The Review Col and Myuri have spent quite a bit of time in the island kingdom of Winfiel. Now their travels take them back to the mainland. The reasons are threefold. One, they need to secure a supply of paper for Col’s scripture translation. Two, they seek what information they can get about the new continent. Three–and most outrageously–Col is being summoned for an ecumenical council, the first the Church has held in over a century.
That last reason is a bombshell for our characters. Much of the first two chapters is spent discerning whether the messenger delivering the news is legitimate; what an ecumenical council is; and what it could possibly mean for Col’s cause. Fortunately, Archivist Canaan is able to confirm the authenticity of the messenger and convinces Col to attend. Thus, Col and Myuri find themselves back on the mainland.
With such a monumental event impending, I assumed the ecumenical council would be the focus of this volume. Well, not really. Rather than head directly for the Holy See to take on this churchwide meeting, our adventurers instead stop at the academic city of Aquent. The rationale being that Col needs to prepare himself for the debates ahead, and what better place to do it than what is essentially a scholar’s town specializing in ecclesiastical law. And because it is a scholar’s town, they can also inquire about paper supplies and possible leads about the new continent.
This town holds special significance for Col. Readers of the original Spice and Wolf series will recognize it as the city he lived as a wandering student prior to encountering Myuri’s parents. Thus, part of the story involves Col sharing these childhood memories with Myuri and facing some old demons as those childhood memories are closely tied with the town’s darker practices.
Supposedly, Hasekura-sensei used a 16th-century schoolmaster’s autobiography as a reference for traveling students and academic cities. However, the predatory situation described in Aquent sounds rather convoluted. The virtual enslavement of the youngest, poorest students is plausible, but the roaming gangs of academic elite and the textbook gambling are harder to swallow. Plus, everything falls neatly along the lines of the evil privileged wealthy and the righteous downtrodden poor.
At any rate, their sojourn in Aquent ends up less about pursuing their three goals and more about executing justice upon the system that preyed upon Col’s younger self. And the personification of that movement is the leader of the oppressed students, Lutia the Wise Wolf.
And yes, Lutia is a wolf spirit, one who’s had no contact with any wolf kin. Because the only wolf Myuri’s dealt with previously is her mother, it’s a singular moment for the two characters when their paths cross.
That aside, Lutia and the cause she champions are problematic.
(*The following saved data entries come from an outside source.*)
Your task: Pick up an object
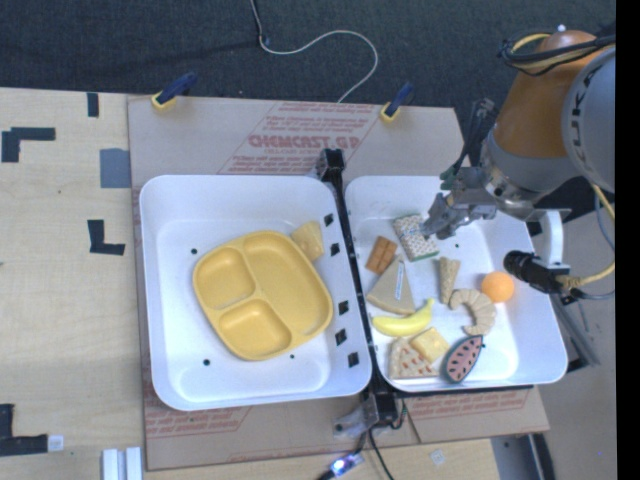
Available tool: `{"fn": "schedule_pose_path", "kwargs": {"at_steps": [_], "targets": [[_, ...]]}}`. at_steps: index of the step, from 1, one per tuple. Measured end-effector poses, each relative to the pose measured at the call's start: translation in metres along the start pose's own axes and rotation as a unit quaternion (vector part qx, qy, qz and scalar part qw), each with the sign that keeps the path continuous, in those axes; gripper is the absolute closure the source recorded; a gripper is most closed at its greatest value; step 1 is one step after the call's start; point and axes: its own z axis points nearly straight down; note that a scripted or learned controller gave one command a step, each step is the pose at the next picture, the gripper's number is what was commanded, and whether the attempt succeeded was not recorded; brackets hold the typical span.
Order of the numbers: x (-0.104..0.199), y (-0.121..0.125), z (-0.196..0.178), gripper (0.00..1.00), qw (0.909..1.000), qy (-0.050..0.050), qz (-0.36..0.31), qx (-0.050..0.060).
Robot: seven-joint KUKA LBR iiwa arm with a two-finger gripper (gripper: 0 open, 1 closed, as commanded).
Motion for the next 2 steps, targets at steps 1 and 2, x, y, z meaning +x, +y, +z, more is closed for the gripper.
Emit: {"fn": "schedule_pose_path", "kwargs": {"at_steps": [1,2], "targets": [[0.030,0.016,0.011,1.00,1.0000,0.000,-0.001,0.001],[0.033,0.021,-0.008,1.00,1.0000,0.000,0.000,0.000]]}}
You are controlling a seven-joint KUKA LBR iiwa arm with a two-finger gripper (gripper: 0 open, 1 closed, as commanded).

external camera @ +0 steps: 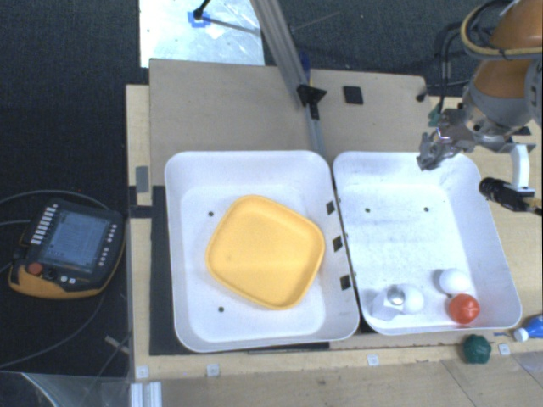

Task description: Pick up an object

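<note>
My arm [501, 58], seen over the tabletop's far right corner: rounded grey link segments joined by a broad orange band [517, 28] above the wrist, the band's surface glossy with a pale highlight. Black cables [450, 49] loop along the arm's left side beside the orange band. Below the grey wrist housing sits the claw [433, 155], a compact assembly of dark and metallic grey parts, too small for me to resolve further detail. A white bracket [519, 170] projects from the wrist's right side, carrying a short black cylindrical fitting [502, 193].
</note>
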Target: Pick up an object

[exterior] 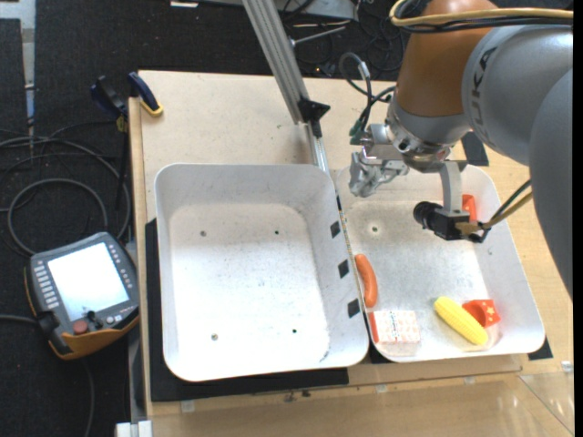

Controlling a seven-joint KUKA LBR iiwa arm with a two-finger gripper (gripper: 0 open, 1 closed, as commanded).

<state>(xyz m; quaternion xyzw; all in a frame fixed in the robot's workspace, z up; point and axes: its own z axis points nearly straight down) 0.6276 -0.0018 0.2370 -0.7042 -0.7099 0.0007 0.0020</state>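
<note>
Four candidates sit in right bin (510, 271), all below pincer (363, 182): sausage (366, 279) nearest, box (395, 328), banana (460, 320), red piece (484, 311). Pincer hovers, nothing between prongs; spread or pressed together, can't tell. Reach step; next needs drop over sausage.

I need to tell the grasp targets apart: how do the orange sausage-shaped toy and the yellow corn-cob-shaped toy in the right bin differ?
The orange sausage-shaped toy is slimmer and lies almost straight up the picture, against the bin's left wall. The yellow corn-cob-shaped toy is thicker, lies on a diagonal, and sits near the front right corner beside a red item. Both are elongated, lie flat in the right white bin, and sit apart from the gripper.
</note>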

The secret regarding the couple who adopted her was something I suspected the moment she told her backstory. And when Canaan sets forth his solution to right the city’s wrongs, Lutia’s response strikes me as extreme. Myuri’s participation in Lutia’s scheme can be attributed to her immaturity, but for Lutia to deal a blow to those she considers her pack doesn’t make sense given the years under her belt and the loyalty that supposedly characterizes her species. Plus, it seems odd that she wouldn’t consider how her eternal youthfulness might eventually threaten her status quo.
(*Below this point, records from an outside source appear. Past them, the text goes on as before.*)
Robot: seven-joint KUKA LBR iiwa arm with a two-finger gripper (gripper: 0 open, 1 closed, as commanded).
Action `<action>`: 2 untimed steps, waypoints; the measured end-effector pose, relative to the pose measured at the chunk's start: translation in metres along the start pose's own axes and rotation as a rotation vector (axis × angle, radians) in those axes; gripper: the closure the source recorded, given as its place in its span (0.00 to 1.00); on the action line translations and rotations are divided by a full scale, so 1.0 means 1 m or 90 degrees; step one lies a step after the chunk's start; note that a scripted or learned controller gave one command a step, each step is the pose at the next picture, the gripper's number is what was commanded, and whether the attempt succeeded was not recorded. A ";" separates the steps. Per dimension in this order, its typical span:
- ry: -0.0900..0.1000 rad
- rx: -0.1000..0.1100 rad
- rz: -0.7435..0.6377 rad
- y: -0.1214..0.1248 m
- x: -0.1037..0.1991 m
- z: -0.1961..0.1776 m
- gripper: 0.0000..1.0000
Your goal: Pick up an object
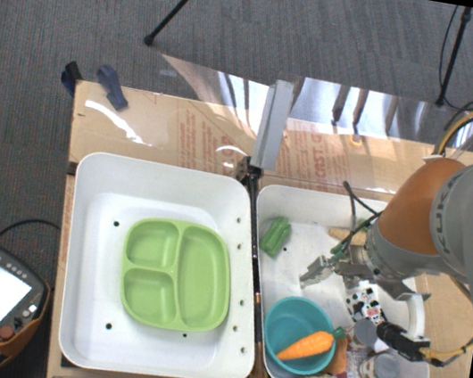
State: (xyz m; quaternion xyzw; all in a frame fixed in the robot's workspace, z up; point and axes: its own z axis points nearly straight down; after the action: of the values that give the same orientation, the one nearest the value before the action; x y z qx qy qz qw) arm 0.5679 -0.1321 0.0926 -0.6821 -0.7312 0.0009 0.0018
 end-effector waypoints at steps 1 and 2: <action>-0.009 -0.022 0.089 -0.084 -0.005 -0.002 0.00; -0.001 -0.006 0.181 -0.087 0.049 0.004 0.00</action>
State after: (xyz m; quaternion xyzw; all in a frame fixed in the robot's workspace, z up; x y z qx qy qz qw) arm 0.4780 -0.0892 0.0885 -0.7790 -0.6270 -0.0017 -0.0019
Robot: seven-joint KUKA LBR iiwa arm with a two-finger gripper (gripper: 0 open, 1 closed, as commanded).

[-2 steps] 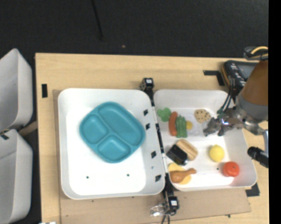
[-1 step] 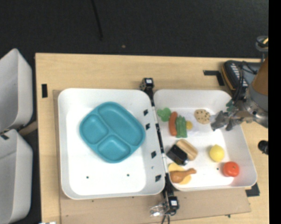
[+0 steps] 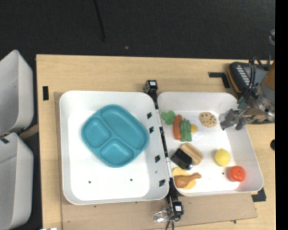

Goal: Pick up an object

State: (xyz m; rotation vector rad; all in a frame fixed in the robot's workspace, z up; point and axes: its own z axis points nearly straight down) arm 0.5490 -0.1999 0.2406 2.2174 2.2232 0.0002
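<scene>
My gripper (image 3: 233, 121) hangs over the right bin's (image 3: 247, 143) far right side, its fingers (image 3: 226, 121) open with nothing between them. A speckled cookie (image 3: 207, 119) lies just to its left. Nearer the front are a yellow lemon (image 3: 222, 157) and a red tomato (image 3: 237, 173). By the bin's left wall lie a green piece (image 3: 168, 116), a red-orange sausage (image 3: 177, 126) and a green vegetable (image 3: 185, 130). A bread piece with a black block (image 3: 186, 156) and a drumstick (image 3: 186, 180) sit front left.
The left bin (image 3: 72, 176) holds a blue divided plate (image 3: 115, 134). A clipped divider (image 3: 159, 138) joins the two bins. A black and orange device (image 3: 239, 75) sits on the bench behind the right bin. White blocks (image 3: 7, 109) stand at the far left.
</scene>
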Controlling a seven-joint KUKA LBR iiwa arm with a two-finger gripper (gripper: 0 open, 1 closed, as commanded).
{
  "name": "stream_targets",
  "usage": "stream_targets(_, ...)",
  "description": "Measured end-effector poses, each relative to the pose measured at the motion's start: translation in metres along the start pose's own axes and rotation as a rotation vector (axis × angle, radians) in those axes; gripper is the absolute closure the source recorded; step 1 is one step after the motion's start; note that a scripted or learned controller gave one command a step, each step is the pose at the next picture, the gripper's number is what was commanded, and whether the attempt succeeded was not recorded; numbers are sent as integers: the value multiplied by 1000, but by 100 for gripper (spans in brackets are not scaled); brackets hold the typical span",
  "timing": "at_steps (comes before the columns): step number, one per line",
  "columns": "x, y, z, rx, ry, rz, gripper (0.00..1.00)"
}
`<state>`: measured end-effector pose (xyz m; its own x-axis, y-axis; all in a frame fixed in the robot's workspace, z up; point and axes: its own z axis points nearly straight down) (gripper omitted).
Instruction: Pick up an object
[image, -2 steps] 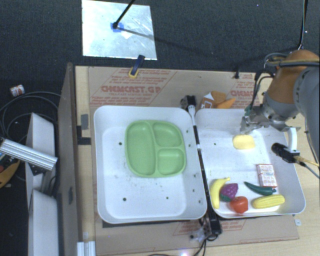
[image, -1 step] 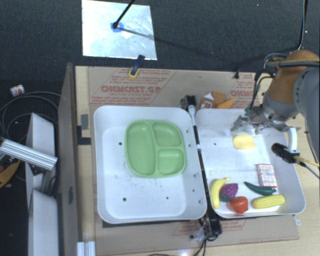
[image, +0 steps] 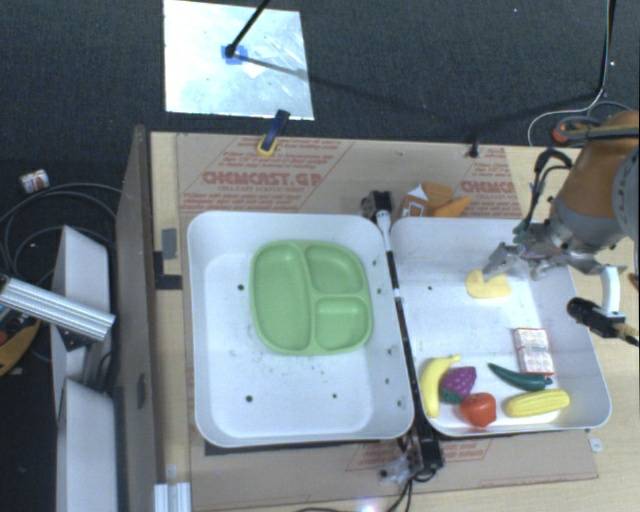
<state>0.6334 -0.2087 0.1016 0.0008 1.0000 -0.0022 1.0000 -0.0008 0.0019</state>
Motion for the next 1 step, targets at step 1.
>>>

Canaan’s resolution to the various conflicts also come too easily and quickly. Aquent’s problems are supposedly deeply entrenched, dating before Col’s time. Yet Canaan devises fixes to them all in a single conversation, and as soon as they act on them, the problems disappear. And the solution that Col offers to fix the problem of Lutia’s loneliness is also accepted awfully fast.
While I generally appreciate how Hasekura-sensei creates challenges for his characters to ponder through, Aquent and Lutia felt like a convenient house of cards set up solely for the purpose for our heroes to knock it down in a single stroke.
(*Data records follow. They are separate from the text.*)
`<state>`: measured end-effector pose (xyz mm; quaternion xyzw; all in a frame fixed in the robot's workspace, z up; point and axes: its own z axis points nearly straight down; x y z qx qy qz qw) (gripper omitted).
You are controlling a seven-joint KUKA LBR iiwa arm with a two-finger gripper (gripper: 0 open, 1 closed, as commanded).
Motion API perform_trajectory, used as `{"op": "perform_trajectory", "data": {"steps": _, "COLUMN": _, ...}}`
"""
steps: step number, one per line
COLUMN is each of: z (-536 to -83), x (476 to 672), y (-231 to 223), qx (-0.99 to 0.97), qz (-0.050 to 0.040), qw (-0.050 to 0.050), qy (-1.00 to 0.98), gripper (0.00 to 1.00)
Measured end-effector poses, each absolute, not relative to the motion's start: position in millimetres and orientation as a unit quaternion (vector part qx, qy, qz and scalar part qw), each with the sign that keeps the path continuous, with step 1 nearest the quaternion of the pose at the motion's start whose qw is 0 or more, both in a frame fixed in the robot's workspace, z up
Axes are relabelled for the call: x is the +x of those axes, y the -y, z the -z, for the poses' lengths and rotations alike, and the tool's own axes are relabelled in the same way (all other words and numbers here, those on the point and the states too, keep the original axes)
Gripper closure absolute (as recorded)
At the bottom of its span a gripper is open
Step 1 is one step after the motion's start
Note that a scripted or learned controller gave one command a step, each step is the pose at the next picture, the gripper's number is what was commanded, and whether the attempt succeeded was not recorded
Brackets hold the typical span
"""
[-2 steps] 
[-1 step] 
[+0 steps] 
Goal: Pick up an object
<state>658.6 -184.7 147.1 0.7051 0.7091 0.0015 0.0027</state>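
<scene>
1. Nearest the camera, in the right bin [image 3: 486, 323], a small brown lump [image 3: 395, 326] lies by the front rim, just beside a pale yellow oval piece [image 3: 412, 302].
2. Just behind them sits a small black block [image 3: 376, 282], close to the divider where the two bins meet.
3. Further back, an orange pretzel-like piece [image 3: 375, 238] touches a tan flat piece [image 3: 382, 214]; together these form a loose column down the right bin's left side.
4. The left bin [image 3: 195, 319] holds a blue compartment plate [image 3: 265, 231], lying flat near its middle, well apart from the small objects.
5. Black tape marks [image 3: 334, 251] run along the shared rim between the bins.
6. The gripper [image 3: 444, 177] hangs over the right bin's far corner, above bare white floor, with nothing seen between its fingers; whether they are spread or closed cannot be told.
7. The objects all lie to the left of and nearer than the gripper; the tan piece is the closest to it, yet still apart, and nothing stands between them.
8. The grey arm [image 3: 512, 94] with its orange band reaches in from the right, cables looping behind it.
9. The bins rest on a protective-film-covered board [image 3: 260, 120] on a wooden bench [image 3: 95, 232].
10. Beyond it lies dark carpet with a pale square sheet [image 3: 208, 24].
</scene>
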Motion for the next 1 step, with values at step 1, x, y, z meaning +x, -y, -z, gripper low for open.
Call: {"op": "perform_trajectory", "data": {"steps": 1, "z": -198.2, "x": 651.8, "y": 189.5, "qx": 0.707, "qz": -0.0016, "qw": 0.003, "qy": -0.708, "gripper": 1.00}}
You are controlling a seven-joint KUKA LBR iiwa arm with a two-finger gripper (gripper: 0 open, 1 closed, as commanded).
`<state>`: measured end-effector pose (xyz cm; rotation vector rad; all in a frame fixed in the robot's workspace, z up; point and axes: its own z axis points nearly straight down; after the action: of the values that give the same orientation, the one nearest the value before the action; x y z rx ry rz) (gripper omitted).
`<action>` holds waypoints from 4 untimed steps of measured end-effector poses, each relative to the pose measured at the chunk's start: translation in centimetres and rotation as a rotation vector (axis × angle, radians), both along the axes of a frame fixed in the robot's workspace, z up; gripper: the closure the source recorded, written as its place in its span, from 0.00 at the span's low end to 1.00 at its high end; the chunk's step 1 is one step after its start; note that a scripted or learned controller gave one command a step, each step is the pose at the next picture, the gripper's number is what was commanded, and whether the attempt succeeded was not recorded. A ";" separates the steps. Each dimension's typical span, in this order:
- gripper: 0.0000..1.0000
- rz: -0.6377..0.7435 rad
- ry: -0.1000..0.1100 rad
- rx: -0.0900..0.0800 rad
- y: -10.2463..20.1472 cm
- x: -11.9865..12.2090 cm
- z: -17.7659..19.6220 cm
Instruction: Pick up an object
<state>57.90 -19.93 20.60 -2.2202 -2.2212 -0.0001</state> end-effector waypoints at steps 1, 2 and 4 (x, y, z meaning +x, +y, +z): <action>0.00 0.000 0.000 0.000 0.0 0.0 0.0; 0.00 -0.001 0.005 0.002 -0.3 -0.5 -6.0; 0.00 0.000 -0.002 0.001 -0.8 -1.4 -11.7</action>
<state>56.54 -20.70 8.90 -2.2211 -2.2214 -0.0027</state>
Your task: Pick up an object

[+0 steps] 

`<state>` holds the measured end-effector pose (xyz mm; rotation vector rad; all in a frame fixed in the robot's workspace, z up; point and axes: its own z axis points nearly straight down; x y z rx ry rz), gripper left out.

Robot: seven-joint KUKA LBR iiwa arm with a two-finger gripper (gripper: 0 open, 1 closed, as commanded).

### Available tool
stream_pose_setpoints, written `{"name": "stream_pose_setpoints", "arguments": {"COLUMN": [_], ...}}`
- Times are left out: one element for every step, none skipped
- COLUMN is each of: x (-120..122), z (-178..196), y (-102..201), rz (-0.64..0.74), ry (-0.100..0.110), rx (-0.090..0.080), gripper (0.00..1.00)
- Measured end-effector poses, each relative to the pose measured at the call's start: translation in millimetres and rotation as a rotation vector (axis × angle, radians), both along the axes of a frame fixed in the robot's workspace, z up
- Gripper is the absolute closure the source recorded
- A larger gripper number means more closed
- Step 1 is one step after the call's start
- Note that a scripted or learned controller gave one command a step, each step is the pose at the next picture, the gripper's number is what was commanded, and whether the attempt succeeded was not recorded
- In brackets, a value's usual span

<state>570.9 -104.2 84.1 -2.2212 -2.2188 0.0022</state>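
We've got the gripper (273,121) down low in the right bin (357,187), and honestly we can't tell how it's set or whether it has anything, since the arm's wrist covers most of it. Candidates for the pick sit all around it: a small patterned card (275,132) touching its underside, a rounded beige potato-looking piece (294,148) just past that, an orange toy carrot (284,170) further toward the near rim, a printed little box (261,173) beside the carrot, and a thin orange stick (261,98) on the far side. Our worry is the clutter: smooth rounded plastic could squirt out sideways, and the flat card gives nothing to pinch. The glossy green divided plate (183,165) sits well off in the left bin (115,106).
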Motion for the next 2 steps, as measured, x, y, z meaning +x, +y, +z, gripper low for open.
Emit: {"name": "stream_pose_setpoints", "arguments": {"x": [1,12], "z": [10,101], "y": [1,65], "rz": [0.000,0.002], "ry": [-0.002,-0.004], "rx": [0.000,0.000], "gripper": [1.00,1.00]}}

Extras include the first eight pages printed in color, a world map, seven black-and-white illustrations, and an afterword.
Somehow the story felt less intricate and interesting than usual. The setting in an academic city was an interesting premise but underused in the end. Myuri did something that still feels out of character, even after the explanation and conclusion, it still feels weird. But it's the beginning of some big events so I hope it'll lead to better things!